# What to produce:
Each line from the first line of the entries through the line holding "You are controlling" is to be restated word for word; nothing else, and no picture, belongs in the answer.

-----

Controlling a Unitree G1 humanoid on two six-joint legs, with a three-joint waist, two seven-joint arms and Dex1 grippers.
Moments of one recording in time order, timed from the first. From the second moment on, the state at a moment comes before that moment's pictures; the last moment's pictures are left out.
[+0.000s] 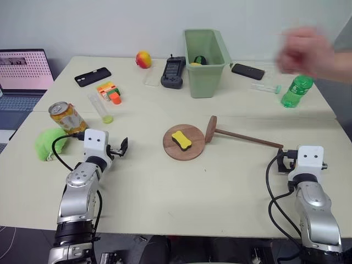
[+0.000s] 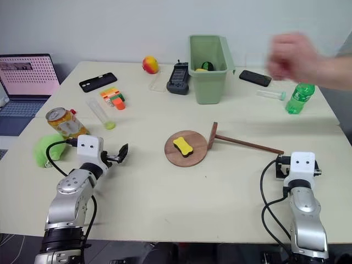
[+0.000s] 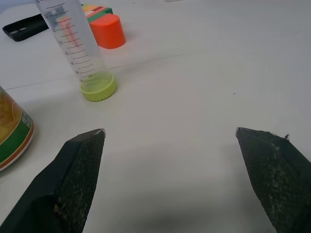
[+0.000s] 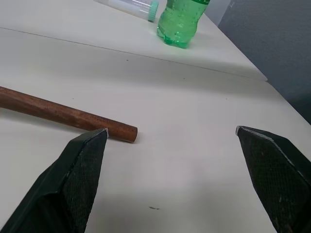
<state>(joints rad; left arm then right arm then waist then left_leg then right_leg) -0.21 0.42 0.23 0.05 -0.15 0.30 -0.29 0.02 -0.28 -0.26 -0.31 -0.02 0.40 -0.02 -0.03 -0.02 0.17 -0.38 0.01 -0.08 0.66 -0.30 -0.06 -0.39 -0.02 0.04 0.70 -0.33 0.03</state>
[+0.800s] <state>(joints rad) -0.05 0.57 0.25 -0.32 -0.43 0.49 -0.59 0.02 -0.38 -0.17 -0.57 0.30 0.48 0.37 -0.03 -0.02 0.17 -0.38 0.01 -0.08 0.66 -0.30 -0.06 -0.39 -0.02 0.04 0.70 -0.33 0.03</state>
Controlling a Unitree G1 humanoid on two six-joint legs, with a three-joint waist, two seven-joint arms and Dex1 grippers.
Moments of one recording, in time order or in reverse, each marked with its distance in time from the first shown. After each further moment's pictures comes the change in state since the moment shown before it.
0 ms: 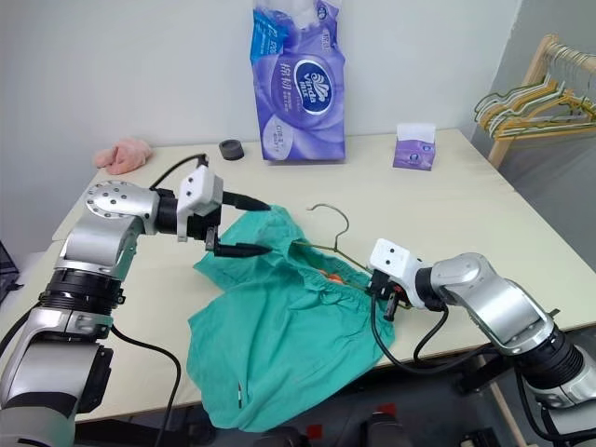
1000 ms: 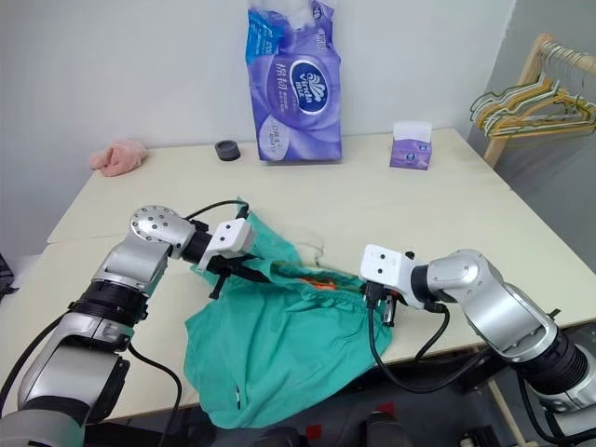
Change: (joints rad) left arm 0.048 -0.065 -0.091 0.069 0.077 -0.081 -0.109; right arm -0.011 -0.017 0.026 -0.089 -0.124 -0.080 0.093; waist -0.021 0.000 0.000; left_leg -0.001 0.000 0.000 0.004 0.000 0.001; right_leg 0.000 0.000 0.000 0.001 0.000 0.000
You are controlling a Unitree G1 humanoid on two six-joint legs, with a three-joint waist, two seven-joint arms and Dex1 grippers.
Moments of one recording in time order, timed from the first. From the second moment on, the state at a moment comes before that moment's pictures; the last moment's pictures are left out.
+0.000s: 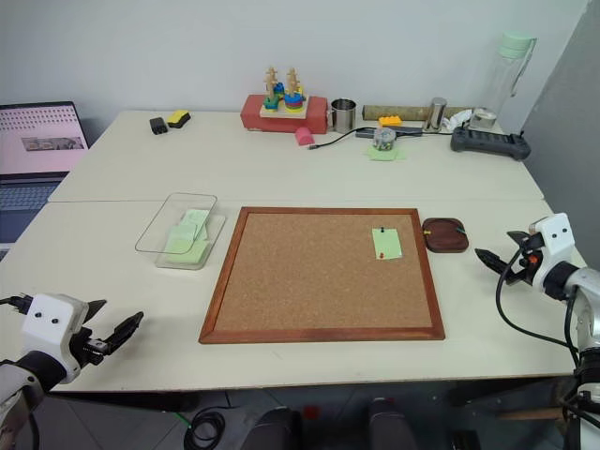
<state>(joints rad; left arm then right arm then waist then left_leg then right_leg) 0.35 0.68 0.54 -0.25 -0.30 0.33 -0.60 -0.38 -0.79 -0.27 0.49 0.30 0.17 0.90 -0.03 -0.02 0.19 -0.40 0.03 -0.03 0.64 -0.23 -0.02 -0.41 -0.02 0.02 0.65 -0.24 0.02</state>
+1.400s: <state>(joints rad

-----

# Answer space:
Controlling a Unitree G1 humanoid on two six-joint legs, with a three-joint waist, two seven-joint arms and Dex1 grippers.
Moments of one recording in time order, timed from the first. From the second moment on, the state at a moment comes before that moment's pictures; the last moment's pictures are left out.
[+0.000s] 
[+0.000s] 
[+0.000s] 
[+0.000s] 
<state>(joints rad; left arm then right arm then waist then left_leg then right_leg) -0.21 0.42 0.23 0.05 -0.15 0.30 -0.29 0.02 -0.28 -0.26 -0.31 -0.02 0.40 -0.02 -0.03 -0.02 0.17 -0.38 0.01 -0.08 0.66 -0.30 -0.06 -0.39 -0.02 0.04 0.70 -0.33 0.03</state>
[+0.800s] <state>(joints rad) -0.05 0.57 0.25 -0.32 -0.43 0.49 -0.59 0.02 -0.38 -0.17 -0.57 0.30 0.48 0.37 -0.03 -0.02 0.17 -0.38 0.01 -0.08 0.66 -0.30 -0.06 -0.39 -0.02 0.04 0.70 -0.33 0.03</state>
Controlling a Unitree G1 humanoid on two six-joint legs, with a three-joint waist, two seven-joint arms and Dex1 grippers.
Moments of one recording, in time order or in reverse, each marked with its distance in time from the first shown. After each further moment's pictures comes the change in state since the moment shown before it.
0 ms: 
1000 ms: 
Change: (joints rad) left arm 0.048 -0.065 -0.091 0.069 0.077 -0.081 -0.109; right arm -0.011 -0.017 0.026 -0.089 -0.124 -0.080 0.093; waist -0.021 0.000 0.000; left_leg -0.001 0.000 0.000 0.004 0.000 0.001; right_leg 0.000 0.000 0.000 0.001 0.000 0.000
You are controlling a Unitree G1 humanoid on two six-joint legs, with a three-joint waist, two seven-joint arms and Dex1 grippers.

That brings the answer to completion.